Пан Бенедикт рванулся вперед; пани Анеля повисла у него на шее, шепча что-то на ухо, а Елизавета и Антонина держали за руки. На Булгарина было страшно смотреть: он то краснел, то бледнел, а его губы посинели и прыгали. Вдруг он расхохотался:

— А! Вы хотите нас выгнать! Так выгоняйте!

Тадеушек вертел головой, не понимая, что происходит. Их выгоняют из дома? Но почему?

Со двора послышалось ржание коней, которых выводили из конюшни. Приехавшие на телегах мужики вытаскивали из сарая экипажи. Заседатель вышел в сени и громко приказал:

— Ступайте в дом и сложите всё барахло в одну комнату, я потом запечатаю.

Поверенный пана Дашкевича тоже ушел.

Булгарины всё еще оставались в комнате. Пан Бенедикт велел женщинам идти одеться, взяв с собой лишь самое необходимое.

— Для вас только, для вашего спокойствия я перенесу эту обиду! Но мы не должны уступать добровольно, пусть выгоняют силой!

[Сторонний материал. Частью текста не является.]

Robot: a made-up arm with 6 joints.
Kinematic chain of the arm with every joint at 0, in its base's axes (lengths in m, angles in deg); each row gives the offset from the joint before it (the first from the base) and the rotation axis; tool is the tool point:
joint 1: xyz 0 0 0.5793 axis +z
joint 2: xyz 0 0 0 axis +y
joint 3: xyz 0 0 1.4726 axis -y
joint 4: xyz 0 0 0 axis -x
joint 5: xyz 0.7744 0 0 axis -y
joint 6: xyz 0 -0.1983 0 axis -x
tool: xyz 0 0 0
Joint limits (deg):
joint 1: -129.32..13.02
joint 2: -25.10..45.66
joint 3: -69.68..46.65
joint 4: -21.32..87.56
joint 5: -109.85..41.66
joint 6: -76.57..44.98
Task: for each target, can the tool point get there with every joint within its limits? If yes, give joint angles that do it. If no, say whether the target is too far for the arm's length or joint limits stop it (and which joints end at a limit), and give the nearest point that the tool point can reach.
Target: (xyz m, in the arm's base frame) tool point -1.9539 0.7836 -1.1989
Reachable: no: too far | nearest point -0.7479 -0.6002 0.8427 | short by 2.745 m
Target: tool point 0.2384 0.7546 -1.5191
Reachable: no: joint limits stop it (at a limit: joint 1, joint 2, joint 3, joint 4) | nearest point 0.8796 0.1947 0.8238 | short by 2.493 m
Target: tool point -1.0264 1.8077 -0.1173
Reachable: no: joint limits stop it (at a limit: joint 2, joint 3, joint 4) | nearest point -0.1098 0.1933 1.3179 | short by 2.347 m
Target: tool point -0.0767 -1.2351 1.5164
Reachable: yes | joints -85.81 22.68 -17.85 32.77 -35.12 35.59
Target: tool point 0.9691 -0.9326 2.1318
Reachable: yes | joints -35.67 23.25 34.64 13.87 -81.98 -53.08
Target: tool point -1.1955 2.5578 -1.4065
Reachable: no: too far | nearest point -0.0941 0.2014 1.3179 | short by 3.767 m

Пани Анеля с дочерьми вскоре вернулись, накинув салопы. Пан Бенедикт надел шапку и плащ, снял со стены ружье, взял за руку Тадеуша и вышел с ним на крыльцо. Кони бегали по двору, из дома слышался стук, треск ломаемой мебели, звон посуды…

— Ну, здесь нам делать нечего; пойдем!

Булгарин решительно зашагал к воротам.

— Куда же нам деваться, где голову приклонить? — причитала пани Анеля.

— Пойдем к приятелю моему — пану Струмиле, он приютит нас.

Уже на дороге их догнали слуги, не пожелавшие оставаться в доме без господ. Нянька Тадеуша с криком бросилась к нему и схватила на руки, орошая слезами. Булгарин остановился, велел двум мужчинам и четырем женщинам следовать за ними, а остальным отправляться в Глуск, к его приятелю — пану Ржимовскому, и там ожидать дальнейших распоряжений.